WHAT IS BEING ASKED: Write each line exactly as it stands, from the line containing "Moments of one" through the end of the data.

AVAILABLE DATA:

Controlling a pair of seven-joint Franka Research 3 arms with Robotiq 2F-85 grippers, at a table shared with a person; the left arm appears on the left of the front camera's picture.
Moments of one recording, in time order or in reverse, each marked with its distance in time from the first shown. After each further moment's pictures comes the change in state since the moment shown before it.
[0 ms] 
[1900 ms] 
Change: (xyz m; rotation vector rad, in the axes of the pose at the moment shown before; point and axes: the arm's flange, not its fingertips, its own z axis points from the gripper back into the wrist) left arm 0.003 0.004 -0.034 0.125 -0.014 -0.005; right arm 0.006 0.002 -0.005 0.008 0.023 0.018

SOLUTION TO THE PROBLEM:
Moments of one recording, in time order or in reverse, each marked with its distance in time from the first shown. After each further moment's pictures comes the change in state since the moment shown before it.
[0 ms] 
[1900 ms] 
Change: (xyz m; rotation vector rad, in the axes of the pose at the moment shown before; point and axes: the arm's flange, not its fingertips, its own z axis points from the gripper back into the wrist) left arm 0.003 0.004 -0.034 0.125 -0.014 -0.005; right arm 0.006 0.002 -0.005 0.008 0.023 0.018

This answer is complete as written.